Official Selection - Competition 2002 / Filament / Japan 2001
Tokujiro Sawada, the owner of a small photographic studio, lives in the imaginary town of Kouya. His wife left him ten years earlier for a younger man, and his two adult children aren’t thrilled by the fact that their father is a transvestite. The son is mixed up with a street gang and the daughter, once married to a mobster, has her own problems. This family appears to be on the brink of collapse....
The film unfolds in the imaginary town of Kouya where Tokujiro Sawada, the owner of a small photographic studio, lives with his two adult children. His 25-year-old son Kyota, nicknamed Filament, is a member of a street gang and is going nowhere fast. Filament’s sister Asumi, two years his senior, was once married to a member of Yakuza, the Japanese mob. She suffers from sleepwalking, and not even their father is spared an eccentricity. Nights he dresses up as a woman and hits the streets under a new identity. Ten years previously the mother of this odd family ran off with a younger man. But now she has returned, just at the moment when the family is heading for disaster. The son doesn’t want to forgive her, although he himself is going through rough times, and the daughter’s ex begins to threaten her.
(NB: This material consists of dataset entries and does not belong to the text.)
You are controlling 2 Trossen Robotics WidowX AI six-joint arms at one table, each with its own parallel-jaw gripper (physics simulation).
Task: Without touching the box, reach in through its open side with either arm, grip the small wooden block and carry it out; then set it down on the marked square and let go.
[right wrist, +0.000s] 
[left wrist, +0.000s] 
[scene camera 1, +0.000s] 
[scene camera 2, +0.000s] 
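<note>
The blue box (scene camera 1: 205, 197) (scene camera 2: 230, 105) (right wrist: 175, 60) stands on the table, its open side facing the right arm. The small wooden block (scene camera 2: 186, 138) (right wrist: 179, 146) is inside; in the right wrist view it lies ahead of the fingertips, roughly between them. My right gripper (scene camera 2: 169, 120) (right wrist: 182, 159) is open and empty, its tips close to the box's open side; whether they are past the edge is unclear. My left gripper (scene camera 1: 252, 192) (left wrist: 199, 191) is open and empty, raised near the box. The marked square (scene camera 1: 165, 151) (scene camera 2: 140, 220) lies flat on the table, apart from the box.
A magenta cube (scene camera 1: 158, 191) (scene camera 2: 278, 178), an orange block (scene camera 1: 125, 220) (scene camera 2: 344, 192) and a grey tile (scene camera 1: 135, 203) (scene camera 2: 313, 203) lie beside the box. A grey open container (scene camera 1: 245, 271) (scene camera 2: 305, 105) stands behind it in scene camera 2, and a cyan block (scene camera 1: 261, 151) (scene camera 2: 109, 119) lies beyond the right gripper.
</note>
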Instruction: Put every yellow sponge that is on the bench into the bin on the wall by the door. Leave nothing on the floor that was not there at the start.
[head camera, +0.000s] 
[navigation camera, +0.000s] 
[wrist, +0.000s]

The father, till now only wanly looking on, must make a decision....
108 min / Black & white, 35 mm
Director Jinsei Tsuji
/ Screenplay Jinsei Tsuji
/ Dir. of Photography Takahiro Tsutai
/ Music Jinsei Tsuji
/ Editor Shuichi Kakesu
/ Producer Shin Yoneyama, Akira Yamamoto
/ Production Matsushita Agency Corporation
/ Cast Takao Osawa, Haruka Igawa, Yasumasa Morimura, Yun Murakami
The director (b. 1959) uses the name Jinsei Tsuji mainly when engaged as a writer, poet and singer, but he also takes the name Hitonari Tsuji when composing, photographing and directing. His novels Pianissimo, Hahanaru nagi to chichinaru shike, Anti-noise, Kaikyou no hikari and Hakubutsu have won numerous Japanese literary awards. His film Sennen-Tabito (1999) won the International Critics’ Prize at the Venice IFF and Hotoke (2000) was presented at the Berlinale and at the Asian Film Festival of Deauville.